Similar to `vector-index` and `vector-index-right`, but instead of searching left to right or right to left, this performs a binary search. If there is more than one element of `vec` that matches value in the sense of `cmp`, `vector-binary-search` may return the index of any of them.

`cmp` should be a procedure of two arguments and return a negative integer, which indicates that its first argument is less than its second, zero, which indicates that they are equal, or a positive integer, which indicates that the first argument is greater than the second argument. An example `cmp` might be:

``````(lambdaλ (char1 char2)
(cond ((char<? char1 char2) -1)
((char=? char1 char2) 0)
(else 1)))
``````

# vector-any

``````(vector-any pred? vec1 vec2 ...) -> value or #f
``````

Finds the first set of elements in parallel from `vec1 vec2 ...` for which `pred?` returns a true value. If such a parallel set of elements exists, `vector-any` returns the value that `pred?` returned for that set of elements. The iteration is strictly left-to-right.

# vector-every

``````(vector-every pred? vec1 vec2 ...) -> value or #f
``````

If, for every index `i` between `0` and the length of the shortest vector argument, the set of elements `(vector-ref vec1 i) (vector-ref vec2 i) ...` satisfies `pred?`, `vector-every` returns the value that `pred?` returned for the last set of elements, at the last index of the shortest vector. The iteration is strictly left-to-right.

# vector-partition

``````(vector-partition pred? vec) -> vector and integer
``````

A vector the same size as `vec` is newly allocated and filled with all the elements of `vec` that satisfy `pred?` in their original order followed by all the elements that do not satisfy `pred?`, also in their original order.

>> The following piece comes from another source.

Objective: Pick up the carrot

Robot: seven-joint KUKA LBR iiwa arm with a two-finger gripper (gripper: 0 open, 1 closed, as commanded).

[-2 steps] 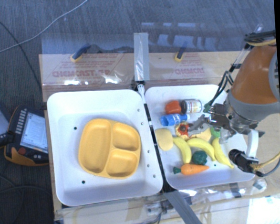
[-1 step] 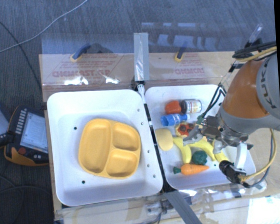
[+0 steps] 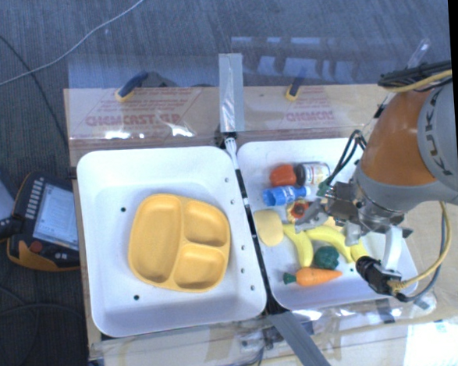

Two values are returned, the newly allocated vector and the index of the leftmost element that does not satisfy `pred?`.

# vector-swap!

``````(vector-swap! vec i j) -> unspecified
``````

Swaps or exchanges the values of the locations in `vec` at `i` & `j`.

# vector-reverse!

``````(vector-reverse! vec [start [end]]) -> unspecified
``````

Destructively reverses the contents of the sequence of locations in `vec` between `start` and `end`. Start defaults to `0` and `end` defaults to the length of `vec`. Note that this does not deeply reverse.

# vector-reverse-copy!

``````(vector-reverse-copy! to at from [start [end]]) -> unspecified
``````

Like `vector-copy!`, but the elements appear in to in reverse order.

# vector-unfold!

``````(vector-unfold! f vec start end initial-seed ...) -> unspecified
``````

Like `vector-unfold`, but the elements are copied into the vector `vec` starting at element `start` rather than into a newly allocated vector. Terminates when `end-start` elements have been generated.

# vector-unfold-right!

``````(vector-unfold-right! f vec start end initial-seed ...) -> unspecified
``````

`Like `vector-unfold!`, but the elements are copied in reverse order into the vector `vec` starting at the index preceding `end`.

# reverse-vector->list

``````(reverse-vector->list vec [start [end]]) -> proper-list
``````

Like `vector->list`, but the resulting list contains the elements in reverse of `vec`.

# reverse-list->vector

``````(reverse-list->vector proper-list) -> vector
``````

Like `list->vector`, but the resulting vector contains the elements in reverse of `proper-list`.